● **Exercise**
Within the lines below, find those that hold the string "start" and copy each one.

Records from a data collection
* * * * * * * * *
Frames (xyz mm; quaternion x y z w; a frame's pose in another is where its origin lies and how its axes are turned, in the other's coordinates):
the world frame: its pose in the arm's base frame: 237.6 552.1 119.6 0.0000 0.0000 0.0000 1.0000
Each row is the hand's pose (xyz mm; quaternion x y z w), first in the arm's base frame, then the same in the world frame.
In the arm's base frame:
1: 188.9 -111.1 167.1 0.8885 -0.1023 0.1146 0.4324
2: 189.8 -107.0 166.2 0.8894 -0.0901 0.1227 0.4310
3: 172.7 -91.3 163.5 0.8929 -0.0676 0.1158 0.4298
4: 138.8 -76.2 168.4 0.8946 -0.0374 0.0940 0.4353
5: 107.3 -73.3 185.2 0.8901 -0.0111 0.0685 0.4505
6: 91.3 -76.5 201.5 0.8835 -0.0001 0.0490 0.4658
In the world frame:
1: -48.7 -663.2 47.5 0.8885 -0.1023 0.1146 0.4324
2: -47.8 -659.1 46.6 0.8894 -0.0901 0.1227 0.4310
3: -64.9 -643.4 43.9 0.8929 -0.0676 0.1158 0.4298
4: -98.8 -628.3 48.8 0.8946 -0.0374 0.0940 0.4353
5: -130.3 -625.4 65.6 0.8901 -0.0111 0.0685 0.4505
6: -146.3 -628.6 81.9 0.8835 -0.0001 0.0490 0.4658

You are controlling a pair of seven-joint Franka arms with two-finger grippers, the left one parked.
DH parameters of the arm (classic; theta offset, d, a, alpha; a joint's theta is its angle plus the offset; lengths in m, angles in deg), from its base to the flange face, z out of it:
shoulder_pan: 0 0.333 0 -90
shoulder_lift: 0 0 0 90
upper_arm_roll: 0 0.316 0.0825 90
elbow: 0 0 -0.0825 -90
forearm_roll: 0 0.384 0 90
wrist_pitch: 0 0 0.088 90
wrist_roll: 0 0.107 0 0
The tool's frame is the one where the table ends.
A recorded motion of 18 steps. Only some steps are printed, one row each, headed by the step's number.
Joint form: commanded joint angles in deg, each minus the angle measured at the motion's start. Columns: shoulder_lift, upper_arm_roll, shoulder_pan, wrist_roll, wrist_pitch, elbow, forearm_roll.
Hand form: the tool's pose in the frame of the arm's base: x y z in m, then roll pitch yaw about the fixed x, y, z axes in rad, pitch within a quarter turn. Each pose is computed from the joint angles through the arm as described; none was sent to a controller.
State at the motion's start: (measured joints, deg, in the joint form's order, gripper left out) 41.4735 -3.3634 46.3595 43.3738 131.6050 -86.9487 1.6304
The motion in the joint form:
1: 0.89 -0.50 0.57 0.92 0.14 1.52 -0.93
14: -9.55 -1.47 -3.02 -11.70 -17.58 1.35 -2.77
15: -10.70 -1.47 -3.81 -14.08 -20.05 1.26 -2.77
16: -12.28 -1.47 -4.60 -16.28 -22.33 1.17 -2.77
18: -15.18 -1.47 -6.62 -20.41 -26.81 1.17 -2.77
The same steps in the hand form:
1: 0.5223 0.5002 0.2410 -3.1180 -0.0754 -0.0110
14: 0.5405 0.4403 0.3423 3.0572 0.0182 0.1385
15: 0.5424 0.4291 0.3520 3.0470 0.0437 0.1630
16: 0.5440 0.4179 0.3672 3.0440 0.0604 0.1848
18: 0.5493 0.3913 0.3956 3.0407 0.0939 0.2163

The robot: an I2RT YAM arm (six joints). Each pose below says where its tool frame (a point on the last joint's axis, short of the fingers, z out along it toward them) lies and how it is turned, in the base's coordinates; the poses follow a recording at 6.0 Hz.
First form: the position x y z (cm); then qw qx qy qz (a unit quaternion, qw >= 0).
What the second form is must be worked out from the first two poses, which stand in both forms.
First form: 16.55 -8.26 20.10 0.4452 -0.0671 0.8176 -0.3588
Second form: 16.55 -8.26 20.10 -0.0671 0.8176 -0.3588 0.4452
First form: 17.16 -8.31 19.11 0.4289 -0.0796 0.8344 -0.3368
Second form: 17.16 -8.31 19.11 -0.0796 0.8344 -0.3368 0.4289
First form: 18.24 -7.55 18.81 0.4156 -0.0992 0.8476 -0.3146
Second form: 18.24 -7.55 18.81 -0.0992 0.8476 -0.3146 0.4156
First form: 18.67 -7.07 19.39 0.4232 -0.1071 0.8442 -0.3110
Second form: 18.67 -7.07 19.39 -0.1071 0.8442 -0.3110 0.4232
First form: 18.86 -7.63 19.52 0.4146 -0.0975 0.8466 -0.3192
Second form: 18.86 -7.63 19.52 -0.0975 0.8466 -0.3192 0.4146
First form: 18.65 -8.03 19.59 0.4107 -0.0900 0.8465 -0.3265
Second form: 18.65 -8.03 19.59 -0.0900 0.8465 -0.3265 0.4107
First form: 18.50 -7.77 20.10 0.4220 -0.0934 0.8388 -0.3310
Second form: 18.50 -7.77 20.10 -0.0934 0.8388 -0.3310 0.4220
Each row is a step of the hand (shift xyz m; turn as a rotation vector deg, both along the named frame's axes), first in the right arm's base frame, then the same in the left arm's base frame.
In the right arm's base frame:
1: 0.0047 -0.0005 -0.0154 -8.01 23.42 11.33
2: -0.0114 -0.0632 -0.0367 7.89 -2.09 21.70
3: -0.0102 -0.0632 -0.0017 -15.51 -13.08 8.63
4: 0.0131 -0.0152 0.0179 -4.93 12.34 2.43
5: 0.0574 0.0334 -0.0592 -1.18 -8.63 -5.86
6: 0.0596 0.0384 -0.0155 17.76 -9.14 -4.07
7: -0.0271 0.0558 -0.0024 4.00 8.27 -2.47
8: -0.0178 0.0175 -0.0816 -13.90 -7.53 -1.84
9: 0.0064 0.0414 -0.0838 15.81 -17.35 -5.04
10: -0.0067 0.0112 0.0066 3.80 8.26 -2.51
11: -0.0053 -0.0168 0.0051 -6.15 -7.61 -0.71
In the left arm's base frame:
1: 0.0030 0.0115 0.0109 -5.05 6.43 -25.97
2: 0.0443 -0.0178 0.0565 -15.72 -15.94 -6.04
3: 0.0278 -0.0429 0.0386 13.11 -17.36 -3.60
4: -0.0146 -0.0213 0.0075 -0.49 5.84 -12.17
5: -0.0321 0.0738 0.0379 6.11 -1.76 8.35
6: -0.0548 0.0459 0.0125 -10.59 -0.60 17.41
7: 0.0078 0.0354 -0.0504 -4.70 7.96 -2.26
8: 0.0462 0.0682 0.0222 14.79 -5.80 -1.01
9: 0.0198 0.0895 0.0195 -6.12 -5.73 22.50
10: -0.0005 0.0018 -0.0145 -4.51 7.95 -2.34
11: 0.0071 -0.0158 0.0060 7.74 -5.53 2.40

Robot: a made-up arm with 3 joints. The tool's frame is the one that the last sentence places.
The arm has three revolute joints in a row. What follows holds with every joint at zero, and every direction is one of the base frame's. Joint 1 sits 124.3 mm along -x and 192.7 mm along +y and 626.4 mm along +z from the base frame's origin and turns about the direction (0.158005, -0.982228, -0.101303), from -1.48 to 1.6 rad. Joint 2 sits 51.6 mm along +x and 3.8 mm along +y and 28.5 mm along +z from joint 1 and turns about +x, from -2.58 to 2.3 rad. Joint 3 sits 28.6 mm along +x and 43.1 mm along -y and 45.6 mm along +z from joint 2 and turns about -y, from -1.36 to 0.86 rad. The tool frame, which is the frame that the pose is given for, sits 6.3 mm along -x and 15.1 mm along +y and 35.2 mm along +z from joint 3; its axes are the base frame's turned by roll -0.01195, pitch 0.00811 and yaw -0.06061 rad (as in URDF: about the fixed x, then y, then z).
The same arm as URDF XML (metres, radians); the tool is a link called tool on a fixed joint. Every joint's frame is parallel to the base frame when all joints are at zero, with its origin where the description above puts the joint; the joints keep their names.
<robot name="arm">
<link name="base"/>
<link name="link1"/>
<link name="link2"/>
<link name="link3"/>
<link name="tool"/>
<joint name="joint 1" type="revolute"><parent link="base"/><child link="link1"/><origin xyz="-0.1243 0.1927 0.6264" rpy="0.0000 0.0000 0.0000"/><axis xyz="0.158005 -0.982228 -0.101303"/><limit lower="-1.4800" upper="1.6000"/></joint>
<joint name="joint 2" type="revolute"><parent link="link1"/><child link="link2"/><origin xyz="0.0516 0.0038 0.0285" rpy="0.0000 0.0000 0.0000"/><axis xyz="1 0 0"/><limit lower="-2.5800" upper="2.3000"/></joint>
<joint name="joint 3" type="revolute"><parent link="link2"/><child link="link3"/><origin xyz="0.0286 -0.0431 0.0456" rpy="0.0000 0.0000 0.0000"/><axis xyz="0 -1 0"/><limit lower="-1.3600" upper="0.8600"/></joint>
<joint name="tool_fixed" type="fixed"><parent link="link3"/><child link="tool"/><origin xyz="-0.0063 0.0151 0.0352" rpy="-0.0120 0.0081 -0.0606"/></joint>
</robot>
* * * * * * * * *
● **Answer area**
Joint form: commanded joint angles in deg, each minus the angle measured at the motion's start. Columns: shoulder_lift, upper_arm_roll, shoulder_pan, wrist_roll, wrist_pitch, elbow, forearm_roll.
State at the motion's start: (measured joints, deg, in the joint form's order, gripper left out) 41.4735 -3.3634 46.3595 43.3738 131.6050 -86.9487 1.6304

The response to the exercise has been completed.